Exercise details =>
Only the text of the entries below should appear in your exact transcription; leave out every picture.

Data to examine =>
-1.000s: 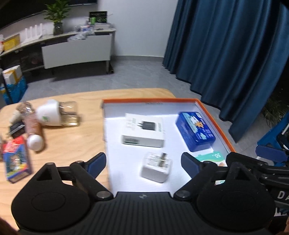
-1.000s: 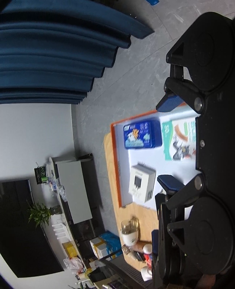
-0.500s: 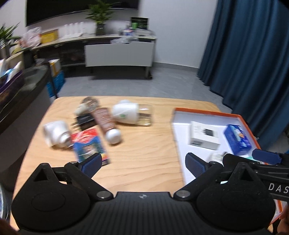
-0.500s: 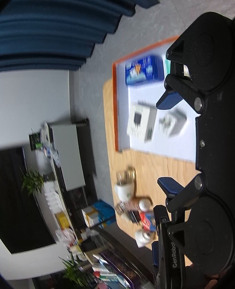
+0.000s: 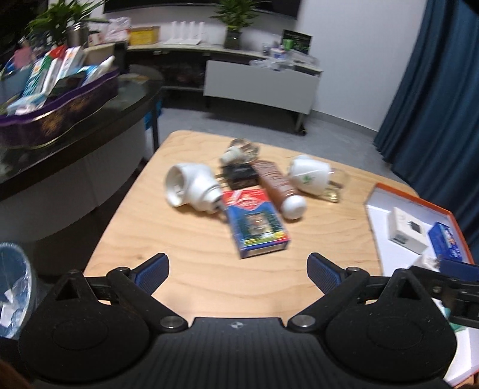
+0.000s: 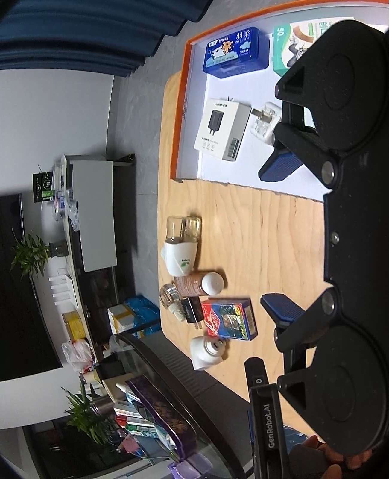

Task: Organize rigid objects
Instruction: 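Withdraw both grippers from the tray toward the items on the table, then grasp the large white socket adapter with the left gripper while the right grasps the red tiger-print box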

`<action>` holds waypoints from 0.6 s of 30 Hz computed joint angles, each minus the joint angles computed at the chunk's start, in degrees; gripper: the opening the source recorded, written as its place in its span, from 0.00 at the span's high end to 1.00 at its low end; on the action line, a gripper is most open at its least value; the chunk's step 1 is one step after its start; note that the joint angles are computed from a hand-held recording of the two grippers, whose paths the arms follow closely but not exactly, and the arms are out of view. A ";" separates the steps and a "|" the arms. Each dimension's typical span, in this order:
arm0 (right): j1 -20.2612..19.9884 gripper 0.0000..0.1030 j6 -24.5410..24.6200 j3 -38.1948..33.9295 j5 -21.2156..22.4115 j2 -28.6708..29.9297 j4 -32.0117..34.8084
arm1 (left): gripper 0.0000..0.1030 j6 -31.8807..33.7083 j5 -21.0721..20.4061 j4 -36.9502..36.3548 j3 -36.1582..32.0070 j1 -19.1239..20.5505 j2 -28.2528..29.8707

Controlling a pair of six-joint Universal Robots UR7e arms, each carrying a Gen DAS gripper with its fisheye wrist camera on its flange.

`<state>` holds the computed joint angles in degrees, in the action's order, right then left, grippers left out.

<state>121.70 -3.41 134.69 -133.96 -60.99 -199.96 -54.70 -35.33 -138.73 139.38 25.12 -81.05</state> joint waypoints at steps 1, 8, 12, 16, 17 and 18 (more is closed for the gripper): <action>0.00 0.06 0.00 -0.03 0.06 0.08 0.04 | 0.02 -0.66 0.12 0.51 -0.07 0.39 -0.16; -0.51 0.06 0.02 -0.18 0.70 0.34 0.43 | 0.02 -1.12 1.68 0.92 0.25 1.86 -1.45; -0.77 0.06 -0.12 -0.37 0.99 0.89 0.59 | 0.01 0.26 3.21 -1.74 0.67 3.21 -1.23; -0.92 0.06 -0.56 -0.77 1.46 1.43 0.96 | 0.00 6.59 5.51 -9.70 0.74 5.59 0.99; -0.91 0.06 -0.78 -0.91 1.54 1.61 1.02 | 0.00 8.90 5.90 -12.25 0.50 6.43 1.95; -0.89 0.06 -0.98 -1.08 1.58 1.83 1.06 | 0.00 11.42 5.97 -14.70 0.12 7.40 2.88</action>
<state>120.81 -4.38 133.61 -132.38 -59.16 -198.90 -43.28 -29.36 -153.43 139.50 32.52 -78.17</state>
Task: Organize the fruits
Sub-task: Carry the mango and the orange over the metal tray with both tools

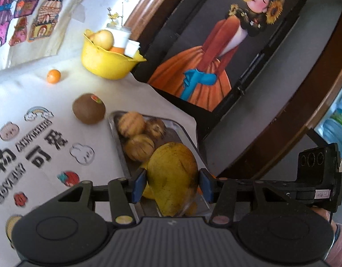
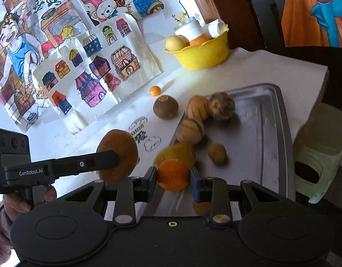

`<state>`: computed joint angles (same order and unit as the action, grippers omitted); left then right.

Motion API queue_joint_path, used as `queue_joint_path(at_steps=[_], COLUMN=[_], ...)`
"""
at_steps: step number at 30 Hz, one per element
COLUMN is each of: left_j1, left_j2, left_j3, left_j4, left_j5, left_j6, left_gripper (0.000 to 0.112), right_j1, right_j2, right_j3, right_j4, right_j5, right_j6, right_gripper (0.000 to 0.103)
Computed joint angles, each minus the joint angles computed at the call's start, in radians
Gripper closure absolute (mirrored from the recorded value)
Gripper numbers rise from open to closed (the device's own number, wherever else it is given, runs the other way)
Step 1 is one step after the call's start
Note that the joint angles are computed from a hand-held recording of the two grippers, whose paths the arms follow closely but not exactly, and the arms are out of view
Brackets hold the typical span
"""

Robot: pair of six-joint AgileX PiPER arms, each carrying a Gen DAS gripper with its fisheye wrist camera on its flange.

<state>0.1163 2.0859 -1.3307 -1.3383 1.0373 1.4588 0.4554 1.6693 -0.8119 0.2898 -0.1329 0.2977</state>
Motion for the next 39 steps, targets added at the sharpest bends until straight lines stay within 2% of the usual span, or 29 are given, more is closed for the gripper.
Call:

Expected answer =>
-1.000s: 
-1.000s: 
-0.500s: 
-0.500s: 
+0.000s: 
+0.000s: 

Task: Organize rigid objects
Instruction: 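Withdraw both grippers from the tray toward the items on the table, then grasp the large white socket adapter with the left gripper while the right grasps the red tiger-print box
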
`<action>` holds waypoints from 0.6 s of 30 Hz computed joint angles, each minus the joint angles computed at the chunk's start, in degrees; gripper: the opening the source recorded, written as its place in its span, from 0.00 at the span's high end to 1.00 at its low end; on the action line, a gripper is most open at its least value; the chunk's step 1 is one step after its start; note that the joint angles are computed from a hand-held recording of the two grippers, whose paths the arms follow closely but not exactly, and the arms are out of view. A ";" separates the steps and a "|" the arms. Each dimension's typical span, in this order:
arm0 (right): j1 -20.2612..19.9884 gripper 0.0000..0.1030 j6 -24.5410..24.6200 j3 -38.1948..33.9295 j5 -21.2156..22.4115 j2 -28.6708..29.9297 j4 -32.0117..34.8084
arm1 (left): gripper 0.0000..0.1030 j6 -31.8807..33.7083 j5 -21.0721..20.4061 j4 -36.9502..36.3548 j3 -36.1582..32.0070 j1 -19.1239..20.5505 j2 -28.2528..29.8707

Controlling a pair of six-joint Universal Robots UR7e arms, each carrying a Gen DAS gripper with its fisheye wrist camera on its flange.

`<state>` holds the computed joint angles in degrees, in the action's order, right then left, grippers left out.

<state>121.70 -3.41 134.69 -133.96 -60.99 -199.96 -54.70 -35.33 -138.73 139.38 25.12 -81.05</state> joint waypoints at steps 1, 8, 12, 16, 17 and 18 (more is closed for the gripper): <action>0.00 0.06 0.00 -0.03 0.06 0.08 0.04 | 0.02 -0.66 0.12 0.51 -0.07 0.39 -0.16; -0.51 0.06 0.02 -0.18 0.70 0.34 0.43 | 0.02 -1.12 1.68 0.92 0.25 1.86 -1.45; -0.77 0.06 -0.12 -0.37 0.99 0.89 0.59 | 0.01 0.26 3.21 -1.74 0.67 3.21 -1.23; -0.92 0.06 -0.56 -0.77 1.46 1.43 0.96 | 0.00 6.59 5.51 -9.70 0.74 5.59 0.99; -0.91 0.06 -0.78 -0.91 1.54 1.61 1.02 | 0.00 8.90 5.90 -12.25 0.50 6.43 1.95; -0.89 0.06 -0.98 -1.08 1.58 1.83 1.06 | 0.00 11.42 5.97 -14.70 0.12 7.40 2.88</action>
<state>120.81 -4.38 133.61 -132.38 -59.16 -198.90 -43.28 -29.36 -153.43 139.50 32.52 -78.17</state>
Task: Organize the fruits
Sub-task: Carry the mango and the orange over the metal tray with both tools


`<state>`: computed joint angles (same order and unit as the action, grippers omitted); left then right.

Motion API queue_joint_path, used as `queue_joint_path(at_steps=[_], COLUMN=[_], ...)`
"""
at_steps: step number at 30 Hz, one per element
COLUMN is each of: left_j1, left_j2, left_j3, left_j4, left_j5, left_j6, left_gripper (0.000 to 0.112), right_j1, right_j2, right_j3, right_j4, right_j5, right_j6, right_gripper (0.000 to 0.103)
Computed joint angles, each minus the joint angles computed at the call's start, in radians
Gripper closure absolute (mirrored from the recorded value)
Gripper numbers rise from open to closed (the device's own number, wherever else it is given, runs the other way)
Step 1 is one step after the call's start
Note that the joint angles are computed from a hand-held recording of the two grippers, whose paths the arms follow closely but not exactly, and the arms are out of view
Brackets hold the typical span
"""

Robot: pair of six-joint AgileX PiPER arms, each carrying a Gen DAS gripper with its fisheye wrist camera on its flange.

<state>0.1163 2.0859 -1.3307 -1.3383 1.0373 1.4588 0.4554 1.6693 -0.8119 0.2898 -0.1329 0.2977</state>
Motion for the next 39 steps, targets added at the sharpest bends until straight lines stay within 2% of the usual span, or 29 are given, more is closed for the gripper.
Call:

The complete output has now been given.